Eppure, conclude D’Achille, “Pasolini ha sempre ragione, anche quando ha torto”. Infatti, in questo suo saggio, come nelle altre osservazioni legate alla lingua, coglie che cosa sta accadendo: la perdita del mondo sacro, legato alle lingue carnali del dialetto, e l’affermarsi di una lingua tecnica neutra che poi denigrerà come “italiano medio” e “koiné”. Prefigurerà perfino il successo dell’inglese come lingua della koiné internazionale. Aveva torto nei particolari ma notava senz’altro qualcosa che stava accadendo e che, nel suo “feroce amore per il popolo”, sosteneva fosse frutto di processi di potere che legavano i defunti fascismi alle società liberali occidentali. Del resto, l’italiano medio che la RAI produceva negli anni ’50 e ’60 era figlio del medesimo tipo di comunicazione che l’EIAR fascista aveva cominciato.
Ho sempre amato Pasolini per il suo senso poetico così denso e artigianale, così “gestuale”, per la sete di cimentarsi con ogni mezzo espressivo, per il suo viscerale sentire popolare. A proposito di lingua, occorrerebbe anche ricordare la sua critica sull’uso di un lessico quotidiano legato a elementi sessuali (le parolacce) come privazione del valore eversivo del sesso nella vita singola e sociale. Difficile dunque non concordare con D’Achille. Tuttavia, la storia della grande omologazione, anche linguistica, e del Potere con la P maiuscola, mi lascia sempre più perplesso con il passare degli anni.

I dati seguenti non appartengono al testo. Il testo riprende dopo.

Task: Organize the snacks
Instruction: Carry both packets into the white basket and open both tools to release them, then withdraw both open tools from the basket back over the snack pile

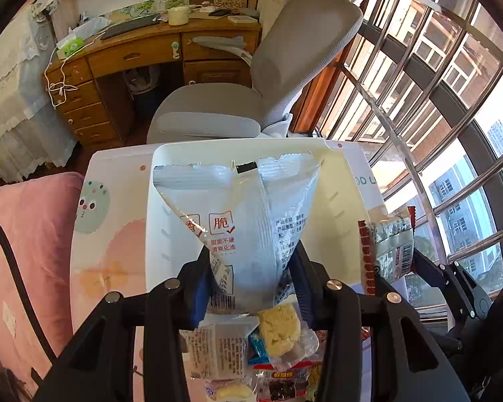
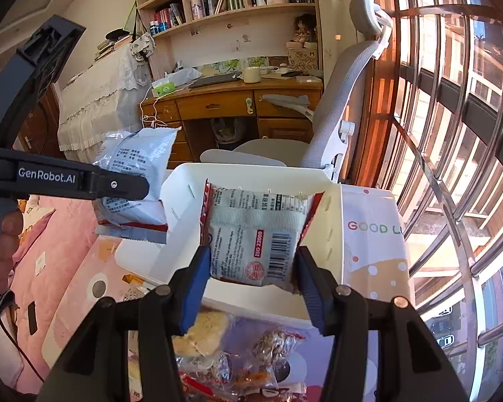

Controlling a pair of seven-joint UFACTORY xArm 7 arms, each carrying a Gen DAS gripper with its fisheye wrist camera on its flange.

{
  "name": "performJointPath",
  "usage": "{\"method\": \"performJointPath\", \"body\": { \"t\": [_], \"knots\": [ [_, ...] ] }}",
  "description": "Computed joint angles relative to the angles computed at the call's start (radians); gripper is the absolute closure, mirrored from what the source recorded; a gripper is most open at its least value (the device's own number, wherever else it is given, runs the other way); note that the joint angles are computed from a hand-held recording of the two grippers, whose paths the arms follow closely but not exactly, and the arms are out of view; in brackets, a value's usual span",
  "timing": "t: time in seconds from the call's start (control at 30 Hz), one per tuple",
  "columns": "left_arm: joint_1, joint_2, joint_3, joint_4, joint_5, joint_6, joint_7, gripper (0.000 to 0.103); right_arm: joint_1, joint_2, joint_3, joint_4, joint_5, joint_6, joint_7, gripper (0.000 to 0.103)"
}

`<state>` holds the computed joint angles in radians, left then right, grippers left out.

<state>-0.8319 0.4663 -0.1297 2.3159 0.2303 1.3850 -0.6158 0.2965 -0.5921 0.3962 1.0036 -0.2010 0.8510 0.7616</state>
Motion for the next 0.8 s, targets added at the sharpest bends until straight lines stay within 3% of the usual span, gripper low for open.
{"method": "performJointPath", "body": {
  "t": [0.03,0.13,0.27,0.43,0.8],
  "knots": [
    [-0.001,0.011,0.0,0.01,0.0,0.001,0.0,0.06,0.002,-0.004,-0.005,-0.013,0.002,-0.016,0.0,0.049],
    [-0.01,0.06,0.006,0.07,-0.01,0.03,0.001,0.035,-0.001,0.001,-0.009,-0.031,0.016,-0.03,0.02,0.048],
    [-0.02,0.088,0.006,0.109,-0.043,0.054,0.009,0.029,0.007,0.007,-0.026,-0.037,0.044,-0.019,0.035,0.048],
    [-0.031,0.055,0.01,0.06,-0.047,0.063,0.005,0.026,0.007,-0.015,-0.031,-0.045,0.053,0.006,0.054,0.047],
    [0.06,-0.247,-0.075,-0.378,-0.052,-0.107,-0.071,0.022,-0.007,-0.064,0.015,-0.012,0.041,0.137,0.114,0.046]
  ]
}}
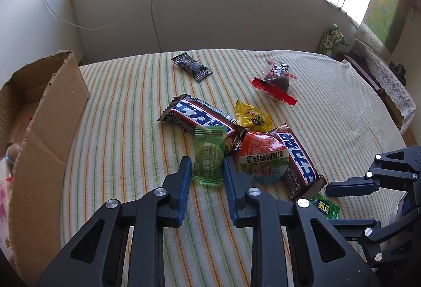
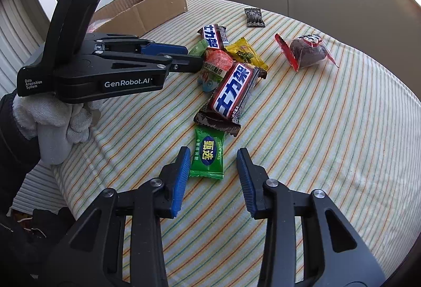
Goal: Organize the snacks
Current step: 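Move both grippers over the green wrapped candies on the bedspread, then grasp the pale green candy with the left gripper while the right grasps the dark green candy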
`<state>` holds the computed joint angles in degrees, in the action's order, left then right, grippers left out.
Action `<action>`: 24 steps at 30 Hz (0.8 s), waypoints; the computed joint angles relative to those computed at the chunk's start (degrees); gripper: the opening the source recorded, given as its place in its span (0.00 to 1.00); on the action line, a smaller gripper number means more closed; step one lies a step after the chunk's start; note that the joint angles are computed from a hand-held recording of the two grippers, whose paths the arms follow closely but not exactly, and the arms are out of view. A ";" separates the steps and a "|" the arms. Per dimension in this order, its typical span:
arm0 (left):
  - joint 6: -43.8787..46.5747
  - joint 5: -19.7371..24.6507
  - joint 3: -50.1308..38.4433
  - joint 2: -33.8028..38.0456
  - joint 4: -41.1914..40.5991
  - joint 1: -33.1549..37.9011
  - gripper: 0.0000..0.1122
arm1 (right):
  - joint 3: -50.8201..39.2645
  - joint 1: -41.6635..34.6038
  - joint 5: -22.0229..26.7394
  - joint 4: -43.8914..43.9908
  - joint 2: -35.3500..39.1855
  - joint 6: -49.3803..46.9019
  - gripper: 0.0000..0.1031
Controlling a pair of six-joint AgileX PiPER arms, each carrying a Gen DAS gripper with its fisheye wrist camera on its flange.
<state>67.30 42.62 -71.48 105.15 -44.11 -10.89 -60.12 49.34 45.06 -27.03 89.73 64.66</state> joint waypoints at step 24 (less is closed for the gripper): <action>6.17 3.49 4.07 -6.66 -8.68 7.80 0.17 | -3.73 3.32 6.37 -4.08 -1.69 3.21 0.25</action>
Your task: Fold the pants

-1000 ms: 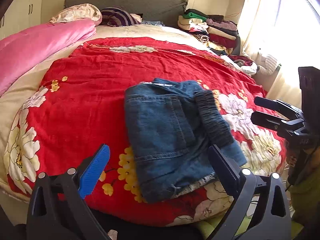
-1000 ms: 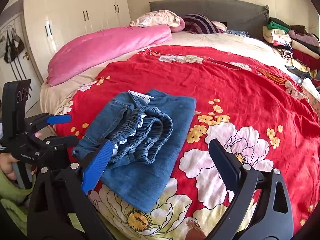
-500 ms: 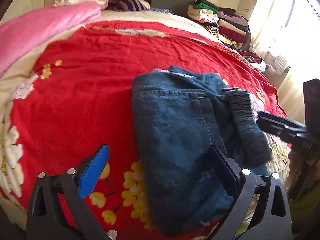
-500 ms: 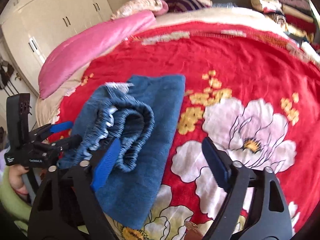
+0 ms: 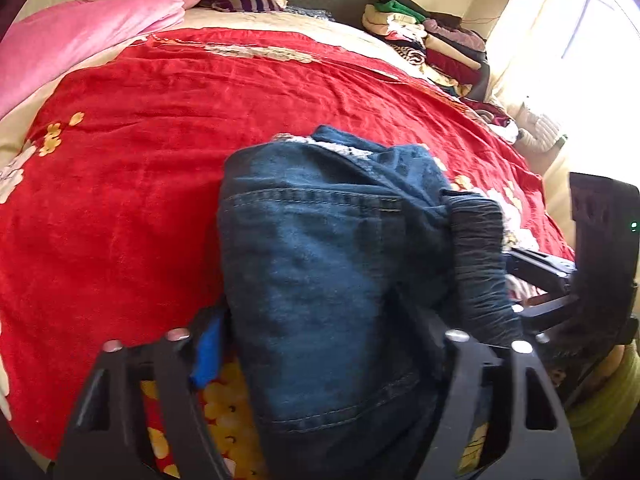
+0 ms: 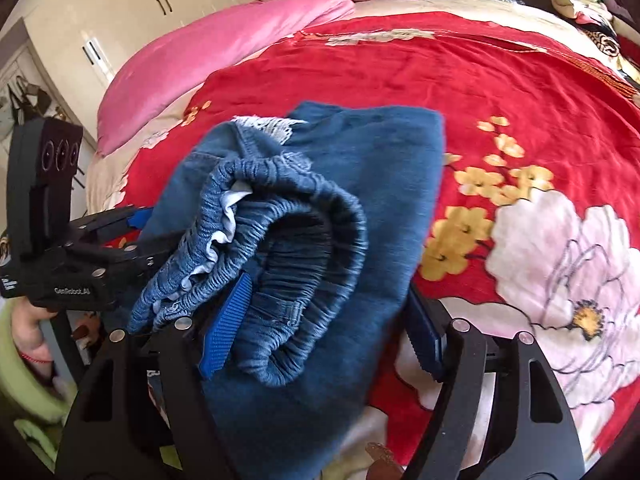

Non c’è dubbio che l’omologazione linguistica e culturale è avvenuta, e poi ha imboccato una scala mondiale infinitamente più ampia con la globalizzazione, ma ciò che non torna nella teorizzazione è il suo determinismo un po’ figlio delle grandi analisi marxiane e marxiste. L’omologazione linguistica e culturale non ha impedito la nascita di grandi autori che hanno fatto evolvere un italiano non dialettale eppure poetico (Sciascia su tutti), di comunità sociali, politiche, religiose piene di significati e valori non globalizzati (se ne trovano alcuni esempi straordinari nei libri di MacIntyre, dai pescatori danesi ai contadini delle Highlands scozzesi), di tanti personaggi che da soli, nel mondo omologato, hanno segnato delle svolte (Madre Teresa su tutti).
Il fatto è che, guardando a ciò che accade quotidianamente a tutti i livelli e in ogni ambito, il Potere è più spesso un “potere” che si scrive con la minuscola e l’omologazione, più che con il grande complotto, si crea perché ciascuno cede un pezzettino di verità per tanti motivi piccoli o minuscoli: per tornaconto, per interesse, per quieto vivere, per paura, per disperazione. Non solo, anche in positivo, la resistenza è spesso affidata al caso, a luoghi, incontri, momenti che capitano fortuitamente e che danno la forza di essere interiormente liberi, cioè di continuare a dire, almeno a sé, la verità, malgrado gli altri, malgrado le condizioni e – spesso – malgrado se stessi.